In the material below, find every line with "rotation" and pull it out.
═══ RAW DATA ═══
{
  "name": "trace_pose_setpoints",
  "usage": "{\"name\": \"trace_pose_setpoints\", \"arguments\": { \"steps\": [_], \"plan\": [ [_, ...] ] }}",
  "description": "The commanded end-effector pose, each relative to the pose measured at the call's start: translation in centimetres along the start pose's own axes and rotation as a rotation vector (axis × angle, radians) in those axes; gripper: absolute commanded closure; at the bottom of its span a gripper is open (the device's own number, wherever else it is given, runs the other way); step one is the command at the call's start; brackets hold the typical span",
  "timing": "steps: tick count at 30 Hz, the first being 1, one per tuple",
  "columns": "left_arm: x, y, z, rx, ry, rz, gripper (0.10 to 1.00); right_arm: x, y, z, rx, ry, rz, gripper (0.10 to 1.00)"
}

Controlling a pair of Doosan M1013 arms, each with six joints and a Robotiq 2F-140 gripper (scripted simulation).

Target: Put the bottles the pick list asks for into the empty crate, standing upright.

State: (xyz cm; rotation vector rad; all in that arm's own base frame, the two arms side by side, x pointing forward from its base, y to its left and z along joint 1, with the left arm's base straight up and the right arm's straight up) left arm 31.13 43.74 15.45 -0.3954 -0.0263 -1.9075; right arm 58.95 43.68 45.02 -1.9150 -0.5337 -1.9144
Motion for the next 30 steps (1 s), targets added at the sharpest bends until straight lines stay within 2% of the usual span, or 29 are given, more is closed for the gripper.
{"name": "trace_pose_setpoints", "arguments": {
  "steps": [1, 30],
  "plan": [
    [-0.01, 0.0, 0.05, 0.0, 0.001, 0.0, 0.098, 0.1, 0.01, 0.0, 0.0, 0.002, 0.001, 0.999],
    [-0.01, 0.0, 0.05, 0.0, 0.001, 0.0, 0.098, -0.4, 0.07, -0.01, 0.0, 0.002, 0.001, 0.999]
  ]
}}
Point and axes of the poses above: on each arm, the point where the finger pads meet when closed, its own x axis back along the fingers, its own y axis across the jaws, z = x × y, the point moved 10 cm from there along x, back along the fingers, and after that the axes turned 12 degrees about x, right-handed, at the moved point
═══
__SOLUTION FOR THIS PROBLEM__.
  "description": "The commanded end-effector pose, each relative to the pose measured at the call's start: translation in centimetres along the start pose's own axes and rotation as a rotation vector (axis × angle, radians) in those axes; gripper: absolute commanded closure; at the bottom of its span a gripper is open (the device's own number, wherever else it is given, runs the other way); step one is the command at the call's start; brackets hold the typical span",
State: (xyz cm; rotation vector rad; all in that arm's own base frame, the two arms side by side, x pointing forward from its base, y to its left and z along joint 1, with the left arm's base straight up and the right arm's straight up) left arm 31.13 43.74 15.45 -0.3954 -0.0263 -1.9075; right arm 58.95 43.68 45.02 -1.9150 -0.5337 -1.9144

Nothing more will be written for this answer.